→ **PROMPT**
Scan the records for the string "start" and copy every line that holds it.

→ **DATA FOR THIS TASK**
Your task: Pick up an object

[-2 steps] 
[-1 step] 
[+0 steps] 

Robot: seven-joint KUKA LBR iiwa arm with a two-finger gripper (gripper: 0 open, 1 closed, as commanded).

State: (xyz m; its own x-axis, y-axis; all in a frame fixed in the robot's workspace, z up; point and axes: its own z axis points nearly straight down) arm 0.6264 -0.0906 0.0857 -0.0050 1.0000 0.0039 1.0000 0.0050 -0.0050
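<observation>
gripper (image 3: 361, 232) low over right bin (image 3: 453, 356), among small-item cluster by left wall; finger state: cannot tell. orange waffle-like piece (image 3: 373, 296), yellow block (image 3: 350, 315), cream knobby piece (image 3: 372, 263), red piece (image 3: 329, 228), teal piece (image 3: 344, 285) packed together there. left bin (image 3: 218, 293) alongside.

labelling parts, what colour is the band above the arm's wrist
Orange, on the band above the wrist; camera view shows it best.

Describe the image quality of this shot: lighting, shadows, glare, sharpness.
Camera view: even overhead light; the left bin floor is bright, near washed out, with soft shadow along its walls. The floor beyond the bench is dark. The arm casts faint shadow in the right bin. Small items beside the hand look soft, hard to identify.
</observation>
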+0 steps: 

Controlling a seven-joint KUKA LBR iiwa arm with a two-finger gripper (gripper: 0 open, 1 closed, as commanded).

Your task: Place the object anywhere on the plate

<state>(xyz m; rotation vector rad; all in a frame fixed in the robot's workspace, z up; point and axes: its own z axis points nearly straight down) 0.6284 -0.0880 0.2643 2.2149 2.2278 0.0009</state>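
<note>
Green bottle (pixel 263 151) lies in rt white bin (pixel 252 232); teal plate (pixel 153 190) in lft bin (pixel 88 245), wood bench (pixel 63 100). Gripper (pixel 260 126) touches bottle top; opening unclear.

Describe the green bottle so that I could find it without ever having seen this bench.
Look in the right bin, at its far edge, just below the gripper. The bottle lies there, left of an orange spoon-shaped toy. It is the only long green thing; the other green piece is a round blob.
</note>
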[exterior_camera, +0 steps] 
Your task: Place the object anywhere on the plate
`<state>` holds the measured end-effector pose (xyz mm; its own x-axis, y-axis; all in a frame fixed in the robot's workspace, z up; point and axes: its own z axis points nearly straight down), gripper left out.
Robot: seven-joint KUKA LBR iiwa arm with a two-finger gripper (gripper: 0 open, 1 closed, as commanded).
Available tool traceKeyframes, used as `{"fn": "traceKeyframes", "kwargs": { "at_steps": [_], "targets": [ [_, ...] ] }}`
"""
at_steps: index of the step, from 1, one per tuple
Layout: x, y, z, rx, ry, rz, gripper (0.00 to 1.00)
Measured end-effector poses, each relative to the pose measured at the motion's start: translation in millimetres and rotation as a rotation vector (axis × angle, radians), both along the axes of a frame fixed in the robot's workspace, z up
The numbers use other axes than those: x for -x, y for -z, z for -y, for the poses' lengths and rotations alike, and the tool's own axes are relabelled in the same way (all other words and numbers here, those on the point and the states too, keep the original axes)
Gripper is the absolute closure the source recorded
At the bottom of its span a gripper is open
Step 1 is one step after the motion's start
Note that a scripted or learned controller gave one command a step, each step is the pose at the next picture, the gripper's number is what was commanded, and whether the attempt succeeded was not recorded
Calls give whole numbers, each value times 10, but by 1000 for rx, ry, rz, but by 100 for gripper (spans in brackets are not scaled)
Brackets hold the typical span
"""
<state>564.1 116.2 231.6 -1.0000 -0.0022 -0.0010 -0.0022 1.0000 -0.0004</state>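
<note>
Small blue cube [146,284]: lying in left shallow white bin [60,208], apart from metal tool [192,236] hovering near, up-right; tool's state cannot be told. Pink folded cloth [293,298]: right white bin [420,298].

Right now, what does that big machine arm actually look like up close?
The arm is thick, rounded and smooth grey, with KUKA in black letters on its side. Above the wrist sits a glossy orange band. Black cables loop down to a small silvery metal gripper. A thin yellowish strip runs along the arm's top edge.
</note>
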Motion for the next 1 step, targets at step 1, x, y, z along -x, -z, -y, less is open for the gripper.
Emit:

→ **RESPONSE FOR THIS EXERCISE**
Measured end-effector poses, each relative to the pose measured at the motion's start: translation in millimetres and rotation as a rotation vector (axis × angle, radians), both along the axes of a frame fixed in the robot's workspace, z up
Step 1 is one step after the motion's start

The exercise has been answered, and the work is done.